[WORK TO BE COMPLETED] Find all lines in the listing that include the word "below", then copy them.
*** EXTRACTED ENTRIES ***
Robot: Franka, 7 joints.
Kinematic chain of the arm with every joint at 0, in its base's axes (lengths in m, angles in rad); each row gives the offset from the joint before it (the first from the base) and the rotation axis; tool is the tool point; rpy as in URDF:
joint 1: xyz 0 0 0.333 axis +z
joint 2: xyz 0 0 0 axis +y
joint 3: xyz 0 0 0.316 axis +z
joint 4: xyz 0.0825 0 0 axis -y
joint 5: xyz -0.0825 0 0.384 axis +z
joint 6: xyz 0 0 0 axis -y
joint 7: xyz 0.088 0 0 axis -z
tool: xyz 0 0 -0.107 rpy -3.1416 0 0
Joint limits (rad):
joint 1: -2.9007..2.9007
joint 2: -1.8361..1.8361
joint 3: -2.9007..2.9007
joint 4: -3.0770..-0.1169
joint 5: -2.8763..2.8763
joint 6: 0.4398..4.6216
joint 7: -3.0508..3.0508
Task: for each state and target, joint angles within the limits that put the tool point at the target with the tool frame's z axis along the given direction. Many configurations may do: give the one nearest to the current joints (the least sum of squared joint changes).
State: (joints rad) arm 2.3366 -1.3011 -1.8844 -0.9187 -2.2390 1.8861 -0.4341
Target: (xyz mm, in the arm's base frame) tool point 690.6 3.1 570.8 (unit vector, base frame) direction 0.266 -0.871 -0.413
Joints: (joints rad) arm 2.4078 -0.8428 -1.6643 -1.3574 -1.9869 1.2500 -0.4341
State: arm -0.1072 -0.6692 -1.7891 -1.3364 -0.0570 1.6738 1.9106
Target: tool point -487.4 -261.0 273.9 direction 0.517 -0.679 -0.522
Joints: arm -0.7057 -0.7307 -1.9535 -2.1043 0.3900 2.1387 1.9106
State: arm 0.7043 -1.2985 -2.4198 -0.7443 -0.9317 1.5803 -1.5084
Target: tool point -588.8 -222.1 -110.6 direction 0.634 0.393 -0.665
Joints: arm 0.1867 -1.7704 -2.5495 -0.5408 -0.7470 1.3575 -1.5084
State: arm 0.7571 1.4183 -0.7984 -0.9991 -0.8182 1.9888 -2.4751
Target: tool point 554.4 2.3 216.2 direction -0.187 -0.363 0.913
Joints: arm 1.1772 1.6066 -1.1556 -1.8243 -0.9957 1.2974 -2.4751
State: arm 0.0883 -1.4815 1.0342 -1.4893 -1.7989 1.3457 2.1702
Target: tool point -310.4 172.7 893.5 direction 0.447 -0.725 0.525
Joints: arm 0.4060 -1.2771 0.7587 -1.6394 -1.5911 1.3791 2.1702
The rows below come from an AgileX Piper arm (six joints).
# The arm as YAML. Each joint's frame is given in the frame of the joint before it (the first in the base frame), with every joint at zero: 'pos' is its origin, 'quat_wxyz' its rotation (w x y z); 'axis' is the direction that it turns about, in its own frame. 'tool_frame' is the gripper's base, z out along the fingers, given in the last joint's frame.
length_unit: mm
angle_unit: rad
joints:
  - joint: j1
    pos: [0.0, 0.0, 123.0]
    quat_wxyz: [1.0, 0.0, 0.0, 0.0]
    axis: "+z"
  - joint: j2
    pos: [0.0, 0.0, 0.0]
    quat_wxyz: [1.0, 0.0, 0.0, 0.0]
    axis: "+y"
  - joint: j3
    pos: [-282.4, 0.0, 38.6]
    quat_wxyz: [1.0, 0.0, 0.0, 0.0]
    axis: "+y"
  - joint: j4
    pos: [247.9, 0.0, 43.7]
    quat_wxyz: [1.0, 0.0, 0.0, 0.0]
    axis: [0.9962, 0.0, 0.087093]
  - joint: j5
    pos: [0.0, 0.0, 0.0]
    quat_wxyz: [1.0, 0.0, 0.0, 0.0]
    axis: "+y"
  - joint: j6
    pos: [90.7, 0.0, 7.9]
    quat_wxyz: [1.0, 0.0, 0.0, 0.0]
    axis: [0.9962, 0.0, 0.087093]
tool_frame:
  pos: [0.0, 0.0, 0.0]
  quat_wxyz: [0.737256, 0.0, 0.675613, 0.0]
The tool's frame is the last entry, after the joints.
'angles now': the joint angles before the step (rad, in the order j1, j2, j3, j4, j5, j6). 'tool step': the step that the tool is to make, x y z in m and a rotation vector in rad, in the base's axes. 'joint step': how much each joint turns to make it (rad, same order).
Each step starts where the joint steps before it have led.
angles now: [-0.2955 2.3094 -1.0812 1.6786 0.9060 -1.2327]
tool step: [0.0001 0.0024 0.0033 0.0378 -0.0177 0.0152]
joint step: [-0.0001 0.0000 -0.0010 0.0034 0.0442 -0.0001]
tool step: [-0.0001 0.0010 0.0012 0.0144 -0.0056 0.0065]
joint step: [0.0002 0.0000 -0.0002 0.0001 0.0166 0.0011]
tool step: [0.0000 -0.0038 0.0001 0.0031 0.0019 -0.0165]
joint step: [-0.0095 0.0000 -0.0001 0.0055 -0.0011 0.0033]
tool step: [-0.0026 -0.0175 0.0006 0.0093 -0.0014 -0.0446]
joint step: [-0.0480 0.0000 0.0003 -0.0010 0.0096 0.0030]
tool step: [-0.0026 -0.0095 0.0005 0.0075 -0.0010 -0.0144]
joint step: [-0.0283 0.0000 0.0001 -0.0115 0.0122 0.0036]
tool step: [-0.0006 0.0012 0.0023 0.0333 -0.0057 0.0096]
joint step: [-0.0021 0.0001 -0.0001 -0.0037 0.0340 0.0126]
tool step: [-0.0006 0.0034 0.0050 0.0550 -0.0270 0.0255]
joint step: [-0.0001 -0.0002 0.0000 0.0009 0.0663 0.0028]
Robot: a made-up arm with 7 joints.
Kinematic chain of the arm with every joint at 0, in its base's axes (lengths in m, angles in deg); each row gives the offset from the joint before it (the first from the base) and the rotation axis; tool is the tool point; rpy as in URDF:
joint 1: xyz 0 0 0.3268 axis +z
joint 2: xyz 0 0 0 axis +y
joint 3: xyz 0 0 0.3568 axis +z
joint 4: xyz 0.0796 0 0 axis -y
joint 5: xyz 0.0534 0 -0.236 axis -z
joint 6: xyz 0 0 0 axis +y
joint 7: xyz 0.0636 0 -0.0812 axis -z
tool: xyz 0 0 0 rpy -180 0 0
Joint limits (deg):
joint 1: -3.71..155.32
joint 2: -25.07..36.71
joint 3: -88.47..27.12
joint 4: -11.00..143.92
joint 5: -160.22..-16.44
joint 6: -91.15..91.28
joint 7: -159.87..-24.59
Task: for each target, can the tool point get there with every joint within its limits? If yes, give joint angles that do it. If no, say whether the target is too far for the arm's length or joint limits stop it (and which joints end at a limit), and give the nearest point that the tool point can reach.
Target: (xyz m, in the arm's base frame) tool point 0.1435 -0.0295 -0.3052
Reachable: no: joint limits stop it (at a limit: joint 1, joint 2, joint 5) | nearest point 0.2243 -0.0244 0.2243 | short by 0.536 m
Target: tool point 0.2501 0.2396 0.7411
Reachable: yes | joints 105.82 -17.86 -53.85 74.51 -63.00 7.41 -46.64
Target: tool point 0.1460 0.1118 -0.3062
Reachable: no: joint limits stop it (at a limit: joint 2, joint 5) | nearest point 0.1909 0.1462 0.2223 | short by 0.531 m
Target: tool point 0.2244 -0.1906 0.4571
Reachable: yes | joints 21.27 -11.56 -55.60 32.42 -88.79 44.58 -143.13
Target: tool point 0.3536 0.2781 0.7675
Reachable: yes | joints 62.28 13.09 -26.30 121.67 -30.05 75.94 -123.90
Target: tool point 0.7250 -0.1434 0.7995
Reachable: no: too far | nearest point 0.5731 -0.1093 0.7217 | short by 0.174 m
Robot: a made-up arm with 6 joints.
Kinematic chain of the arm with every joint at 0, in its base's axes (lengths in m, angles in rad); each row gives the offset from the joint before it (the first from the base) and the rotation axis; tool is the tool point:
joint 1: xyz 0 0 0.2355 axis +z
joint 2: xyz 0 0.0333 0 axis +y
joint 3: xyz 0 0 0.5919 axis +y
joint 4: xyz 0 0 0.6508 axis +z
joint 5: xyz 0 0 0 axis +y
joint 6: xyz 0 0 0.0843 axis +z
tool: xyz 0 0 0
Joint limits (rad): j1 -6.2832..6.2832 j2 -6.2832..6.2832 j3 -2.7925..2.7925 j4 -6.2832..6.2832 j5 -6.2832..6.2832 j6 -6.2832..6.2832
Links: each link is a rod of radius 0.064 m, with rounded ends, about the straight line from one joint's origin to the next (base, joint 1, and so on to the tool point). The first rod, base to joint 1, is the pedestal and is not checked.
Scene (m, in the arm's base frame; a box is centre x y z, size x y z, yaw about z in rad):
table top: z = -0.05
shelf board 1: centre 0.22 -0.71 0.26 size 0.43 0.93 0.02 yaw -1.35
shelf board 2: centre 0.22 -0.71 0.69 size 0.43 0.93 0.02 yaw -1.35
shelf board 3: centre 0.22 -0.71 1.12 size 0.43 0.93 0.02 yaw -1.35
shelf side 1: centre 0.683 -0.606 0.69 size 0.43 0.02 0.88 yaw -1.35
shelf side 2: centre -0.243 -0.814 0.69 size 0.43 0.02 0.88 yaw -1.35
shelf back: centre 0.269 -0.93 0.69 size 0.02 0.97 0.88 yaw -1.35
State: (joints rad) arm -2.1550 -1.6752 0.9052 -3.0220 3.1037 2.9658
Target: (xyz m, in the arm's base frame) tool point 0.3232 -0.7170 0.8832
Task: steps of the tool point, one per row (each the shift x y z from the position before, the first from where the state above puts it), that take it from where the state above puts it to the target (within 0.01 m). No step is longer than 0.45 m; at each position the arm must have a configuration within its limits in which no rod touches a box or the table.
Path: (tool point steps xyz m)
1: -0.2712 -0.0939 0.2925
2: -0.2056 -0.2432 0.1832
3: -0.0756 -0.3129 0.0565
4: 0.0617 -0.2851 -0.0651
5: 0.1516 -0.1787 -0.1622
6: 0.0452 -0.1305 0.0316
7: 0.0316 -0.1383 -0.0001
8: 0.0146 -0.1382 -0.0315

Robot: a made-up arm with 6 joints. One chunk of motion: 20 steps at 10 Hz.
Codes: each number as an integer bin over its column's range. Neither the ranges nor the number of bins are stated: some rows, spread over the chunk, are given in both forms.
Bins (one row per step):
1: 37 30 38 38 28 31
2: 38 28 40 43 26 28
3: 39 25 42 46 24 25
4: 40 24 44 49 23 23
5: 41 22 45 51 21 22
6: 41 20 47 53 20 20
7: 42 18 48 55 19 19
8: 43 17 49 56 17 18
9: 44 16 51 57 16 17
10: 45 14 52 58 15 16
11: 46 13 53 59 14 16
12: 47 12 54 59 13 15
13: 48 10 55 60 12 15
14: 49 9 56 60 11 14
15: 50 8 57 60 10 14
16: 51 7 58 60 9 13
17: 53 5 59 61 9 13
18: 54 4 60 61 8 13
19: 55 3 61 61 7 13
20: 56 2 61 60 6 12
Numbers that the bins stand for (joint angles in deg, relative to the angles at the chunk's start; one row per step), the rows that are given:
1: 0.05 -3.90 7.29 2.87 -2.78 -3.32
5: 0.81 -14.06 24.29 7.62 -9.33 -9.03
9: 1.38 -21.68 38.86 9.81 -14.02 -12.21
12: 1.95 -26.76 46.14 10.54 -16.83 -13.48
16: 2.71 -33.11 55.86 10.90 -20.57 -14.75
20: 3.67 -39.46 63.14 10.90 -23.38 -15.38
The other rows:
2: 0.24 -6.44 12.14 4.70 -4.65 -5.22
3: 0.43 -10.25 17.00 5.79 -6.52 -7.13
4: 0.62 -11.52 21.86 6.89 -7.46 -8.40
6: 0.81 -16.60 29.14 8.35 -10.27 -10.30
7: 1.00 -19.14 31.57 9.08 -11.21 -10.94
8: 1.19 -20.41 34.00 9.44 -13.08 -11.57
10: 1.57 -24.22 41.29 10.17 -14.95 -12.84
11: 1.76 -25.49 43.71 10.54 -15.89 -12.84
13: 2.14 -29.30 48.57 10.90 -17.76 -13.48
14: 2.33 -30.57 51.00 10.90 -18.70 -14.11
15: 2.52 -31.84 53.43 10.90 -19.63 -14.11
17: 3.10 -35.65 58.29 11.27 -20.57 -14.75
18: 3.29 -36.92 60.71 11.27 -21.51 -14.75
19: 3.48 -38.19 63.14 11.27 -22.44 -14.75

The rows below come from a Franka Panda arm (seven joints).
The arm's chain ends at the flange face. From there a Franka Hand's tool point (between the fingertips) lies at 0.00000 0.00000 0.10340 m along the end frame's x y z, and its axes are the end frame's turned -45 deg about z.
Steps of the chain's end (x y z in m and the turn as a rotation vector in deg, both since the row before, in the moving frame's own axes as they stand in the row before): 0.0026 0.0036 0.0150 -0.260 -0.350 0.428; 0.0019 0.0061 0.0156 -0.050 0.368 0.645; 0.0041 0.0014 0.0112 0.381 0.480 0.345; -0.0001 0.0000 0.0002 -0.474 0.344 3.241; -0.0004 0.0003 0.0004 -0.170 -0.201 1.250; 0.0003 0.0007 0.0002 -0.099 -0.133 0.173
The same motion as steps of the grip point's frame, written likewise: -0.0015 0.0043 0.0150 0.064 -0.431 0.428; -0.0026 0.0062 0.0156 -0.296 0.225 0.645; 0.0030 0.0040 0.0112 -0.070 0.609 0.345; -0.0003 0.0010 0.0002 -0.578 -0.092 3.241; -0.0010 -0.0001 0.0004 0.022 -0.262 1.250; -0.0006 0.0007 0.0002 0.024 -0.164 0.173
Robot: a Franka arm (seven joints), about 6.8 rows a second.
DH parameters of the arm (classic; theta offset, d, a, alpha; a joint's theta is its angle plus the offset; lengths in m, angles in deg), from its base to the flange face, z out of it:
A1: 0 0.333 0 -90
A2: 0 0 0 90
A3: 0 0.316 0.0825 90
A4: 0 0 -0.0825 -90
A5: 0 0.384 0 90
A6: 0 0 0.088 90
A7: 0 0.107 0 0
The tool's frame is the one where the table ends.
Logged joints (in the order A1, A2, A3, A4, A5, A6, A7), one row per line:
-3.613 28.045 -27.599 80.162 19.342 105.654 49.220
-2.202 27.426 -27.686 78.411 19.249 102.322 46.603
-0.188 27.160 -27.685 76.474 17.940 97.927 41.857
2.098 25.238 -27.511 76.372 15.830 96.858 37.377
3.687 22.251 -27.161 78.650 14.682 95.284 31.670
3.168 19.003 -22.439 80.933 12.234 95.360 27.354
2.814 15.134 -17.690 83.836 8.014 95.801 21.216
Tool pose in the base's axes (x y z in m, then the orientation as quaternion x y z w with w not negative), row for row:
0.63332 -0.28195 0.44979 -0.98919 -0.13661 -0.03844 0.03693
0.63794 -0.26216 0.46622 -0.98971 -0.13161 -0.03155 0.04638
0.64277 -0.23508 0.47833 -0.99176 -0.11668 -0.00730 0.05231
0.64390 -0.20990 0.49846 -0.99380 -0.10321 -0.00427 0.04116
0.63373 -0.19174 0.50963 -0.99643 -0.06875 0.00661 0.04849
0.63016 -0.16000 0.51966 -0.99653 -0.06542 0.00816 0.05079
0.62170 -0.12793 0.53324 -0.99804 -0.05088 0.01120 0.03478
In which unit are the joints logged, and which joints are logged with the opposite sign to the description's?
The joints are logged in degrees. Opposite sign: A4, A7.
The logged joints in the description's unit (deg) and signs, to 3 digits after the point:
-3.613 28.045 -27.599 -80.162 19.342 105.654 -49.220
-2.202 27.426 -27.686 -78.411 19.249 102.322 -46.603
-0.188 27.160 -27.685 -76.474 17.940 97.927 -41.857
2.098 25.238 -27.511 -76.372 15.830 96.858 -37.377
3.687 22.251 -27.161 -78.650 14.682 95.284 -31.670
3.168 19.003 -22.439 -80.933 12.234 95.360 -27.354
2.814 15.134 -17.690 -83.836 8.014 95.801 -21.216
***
[YOUR SOLUTION]
The rows below come from an AgileX Piper arm (six joints).
The rows below come from a Franka Panda arm (seven joints).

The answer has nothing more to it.